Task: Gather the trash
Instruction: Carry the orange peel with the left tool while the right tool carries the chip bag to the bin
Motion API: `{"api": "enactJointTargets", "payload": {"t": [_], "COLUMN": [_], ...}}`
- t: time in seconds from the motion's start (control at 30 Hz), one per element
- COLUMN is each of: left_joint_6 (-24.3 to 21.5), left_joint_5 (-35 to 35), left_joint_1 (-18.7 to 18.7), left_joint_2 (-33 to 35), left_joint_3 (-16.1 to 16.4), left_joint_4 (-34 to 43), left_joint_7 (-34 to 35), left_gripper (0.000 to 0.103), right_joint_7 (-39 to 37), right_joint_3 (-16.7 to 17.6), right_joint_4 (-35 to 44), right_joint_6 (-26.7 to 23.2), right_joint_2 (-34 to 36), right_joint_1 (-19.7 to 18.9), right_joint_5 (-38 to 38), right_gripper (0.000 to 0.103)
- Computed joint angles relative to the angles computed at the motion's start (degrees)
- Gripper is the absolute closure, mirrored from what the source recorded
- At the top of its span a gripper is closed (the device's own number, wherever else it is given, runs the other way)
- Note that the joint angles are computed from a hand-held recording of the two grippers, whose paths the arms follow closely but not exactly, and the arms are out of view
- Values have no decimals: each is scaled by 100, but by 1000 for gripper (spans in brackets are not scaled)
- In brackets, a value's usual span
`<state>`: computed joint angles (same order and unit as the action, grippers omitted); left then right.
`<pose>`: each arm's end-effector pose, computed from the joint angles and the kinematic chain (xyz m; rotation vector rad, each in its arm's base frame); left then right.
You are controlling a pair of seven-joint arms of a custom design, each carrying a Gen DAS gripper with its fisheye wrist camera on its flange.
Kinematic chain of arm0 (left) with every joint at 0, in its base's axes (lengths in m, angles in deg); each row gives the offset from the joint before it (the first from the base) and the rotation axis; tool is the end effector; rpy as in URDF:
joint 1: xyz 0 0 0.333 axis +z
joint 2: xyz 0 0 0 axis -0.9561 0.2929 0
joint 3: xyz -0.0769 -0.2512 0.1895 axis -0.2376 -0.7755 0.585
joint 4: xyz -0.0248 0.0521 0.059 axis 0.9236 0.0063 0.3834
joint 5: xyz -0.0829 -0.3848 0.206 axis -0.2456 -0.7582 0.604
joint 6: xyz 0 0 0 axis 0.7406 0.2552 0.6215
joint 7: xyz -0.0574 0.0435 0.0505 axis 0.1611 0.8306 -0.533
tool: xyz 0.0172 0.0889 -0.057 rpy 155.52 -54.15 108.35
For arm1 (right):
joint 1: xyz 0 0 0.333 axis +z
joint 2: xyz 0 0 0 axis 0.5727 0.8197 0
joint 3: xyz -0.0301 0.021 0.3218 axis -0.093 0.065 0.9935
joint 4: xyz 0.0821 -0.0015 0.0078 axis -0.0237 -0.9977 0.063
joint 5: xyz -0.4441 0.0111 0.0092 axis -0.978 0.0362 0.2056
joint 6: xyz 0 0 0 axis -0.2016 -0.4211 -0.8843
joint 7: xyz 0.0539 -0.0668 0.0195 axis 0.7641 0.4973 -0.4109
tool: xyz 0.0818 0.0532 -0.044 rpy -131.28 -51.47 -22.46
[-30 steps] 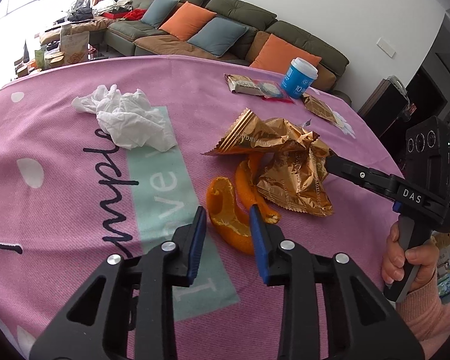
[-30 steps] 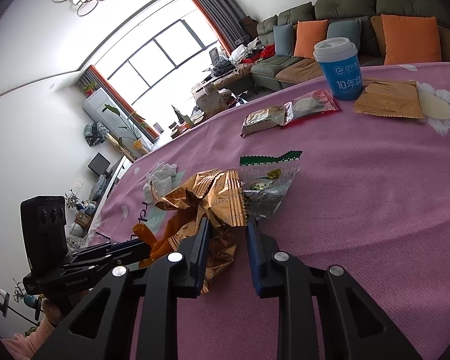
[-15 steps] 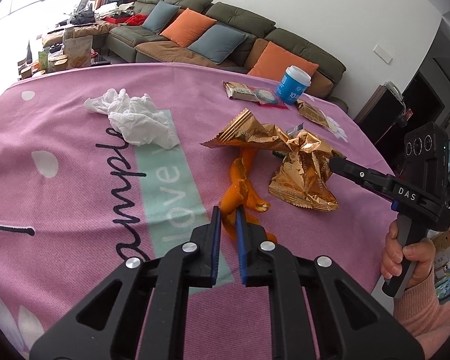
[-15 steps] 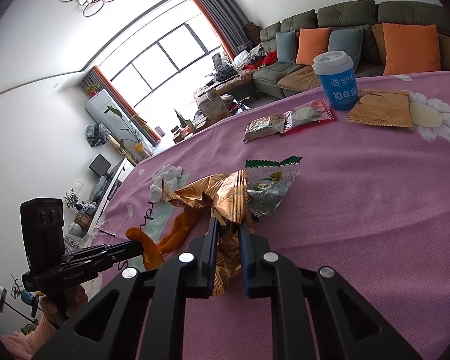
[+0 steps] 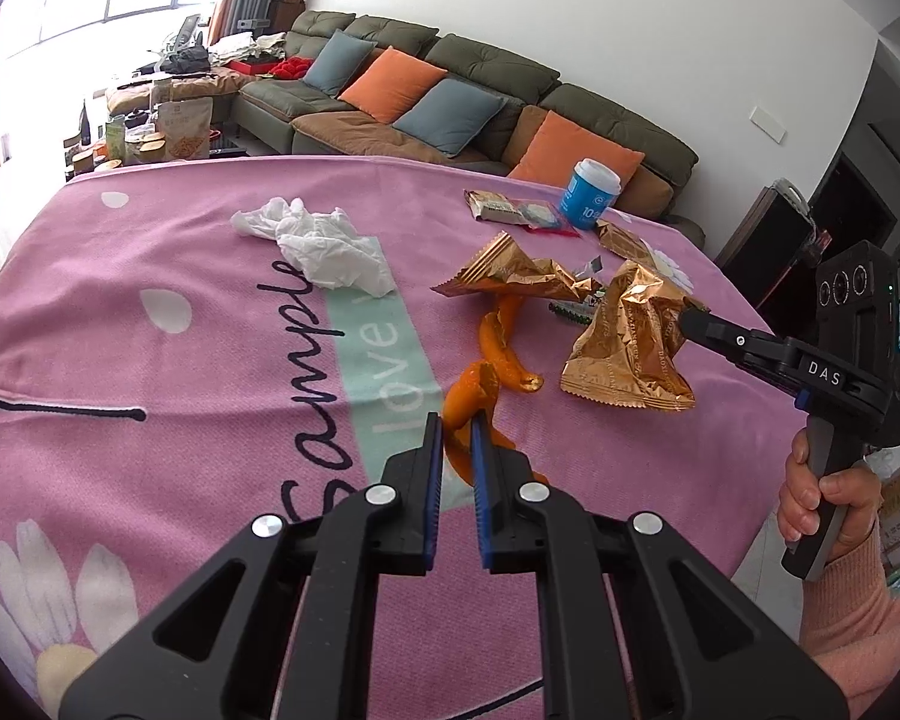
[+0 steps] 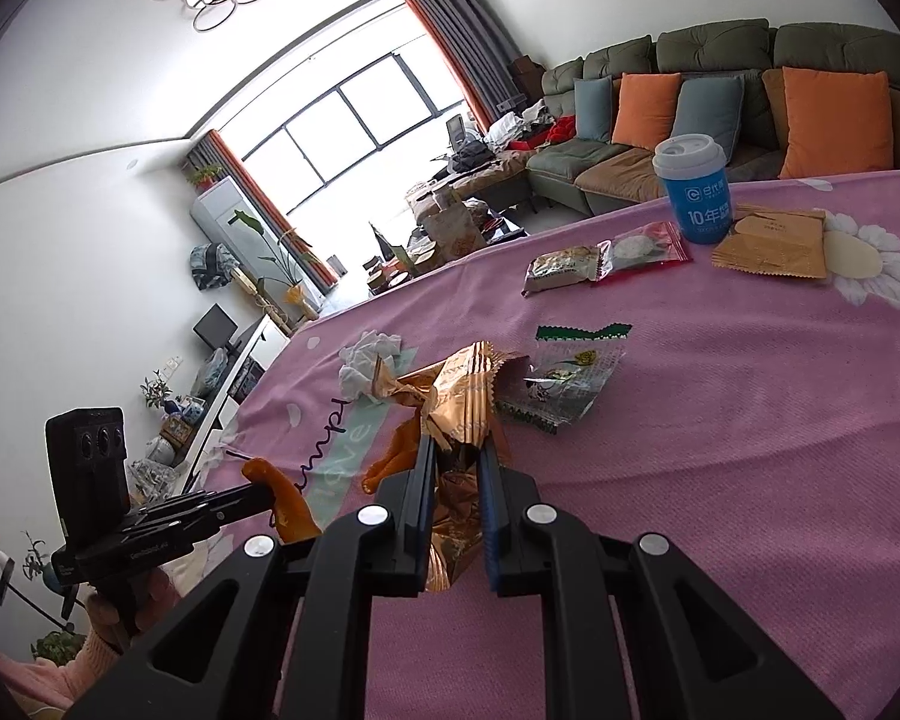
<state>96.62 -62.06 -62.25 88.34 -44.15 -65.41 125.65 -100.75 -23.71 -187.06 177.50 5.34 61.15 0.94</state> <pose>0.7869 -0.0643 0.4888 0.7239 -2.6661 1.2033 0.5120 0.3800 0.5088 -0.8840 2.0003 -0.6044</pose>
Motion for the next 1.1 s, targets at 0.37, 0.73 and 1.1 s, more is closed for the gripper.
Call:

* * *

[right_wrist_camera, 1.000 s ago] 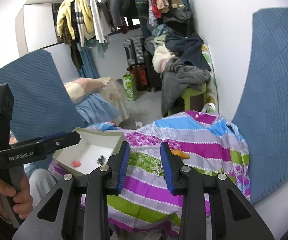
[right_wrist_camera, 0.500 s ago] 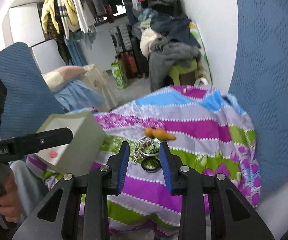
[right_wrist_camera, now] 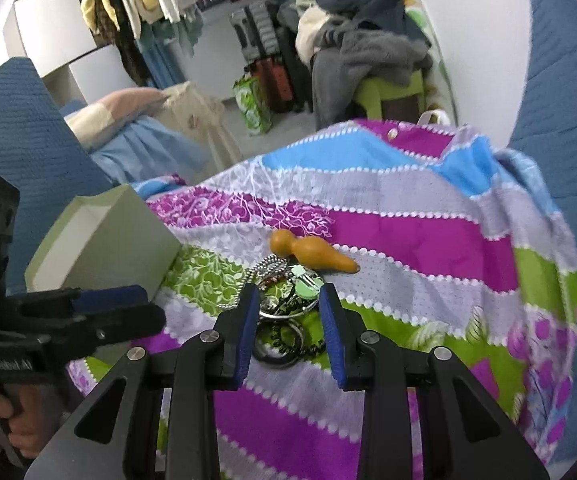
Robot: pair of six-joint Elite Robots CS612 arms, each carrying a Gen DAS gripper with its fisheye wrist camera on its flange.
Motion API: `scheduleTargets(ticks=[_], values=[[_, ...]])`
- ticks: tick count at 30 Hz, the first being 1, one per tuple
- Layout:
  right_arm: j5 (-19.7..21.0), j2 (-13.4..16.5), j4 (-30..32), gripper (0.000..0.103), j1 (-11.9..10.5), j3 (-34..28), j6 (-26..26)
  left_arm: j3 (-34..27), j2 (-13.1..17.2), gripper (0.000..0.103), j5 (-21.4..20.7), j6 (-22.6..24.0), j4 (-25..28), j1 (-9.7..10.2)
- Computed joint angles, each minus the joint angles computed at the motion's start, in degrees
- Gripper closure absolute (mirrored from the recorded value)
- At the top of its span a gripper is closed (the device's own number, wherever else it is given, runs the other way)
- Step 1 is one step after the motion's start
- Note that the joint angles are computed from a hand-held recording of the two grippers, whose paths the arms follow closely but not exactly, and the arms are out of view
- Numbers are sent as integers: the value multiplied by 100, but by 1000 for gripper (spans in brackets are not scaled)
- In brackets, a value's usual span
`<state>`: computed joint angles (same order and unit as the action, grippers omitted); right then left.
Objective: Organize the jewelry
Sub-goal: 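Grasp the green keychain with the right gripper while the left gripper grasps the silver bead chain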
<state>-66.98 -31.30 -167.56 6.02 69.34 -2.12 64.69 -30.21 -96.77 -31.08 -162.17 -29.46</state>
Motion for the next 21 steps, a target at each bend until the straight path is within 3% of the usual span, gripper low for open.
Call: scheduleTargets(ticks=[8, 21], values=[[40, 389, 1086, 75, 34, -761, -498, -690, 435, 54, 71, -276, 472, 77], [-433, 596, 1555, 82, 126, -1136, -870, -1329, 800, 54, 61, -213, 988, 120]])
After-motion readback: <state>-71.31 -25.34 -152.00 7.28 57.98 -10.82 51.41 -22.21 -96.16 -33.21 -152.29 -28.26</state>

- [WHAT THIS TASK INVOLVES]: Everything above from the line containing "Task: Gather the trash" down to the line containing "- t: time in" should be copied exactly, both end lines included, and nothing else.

- [ANSWER AREA]:
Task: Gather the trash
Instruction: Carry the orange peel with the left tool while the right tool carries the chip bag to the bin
Motion API: `{"api": "enactJointTargets", "payload": {"t": [_], "COLUMN": [_], ...}}`
- t: time in seconds from the motion's start (control at 30 Hz), one per element

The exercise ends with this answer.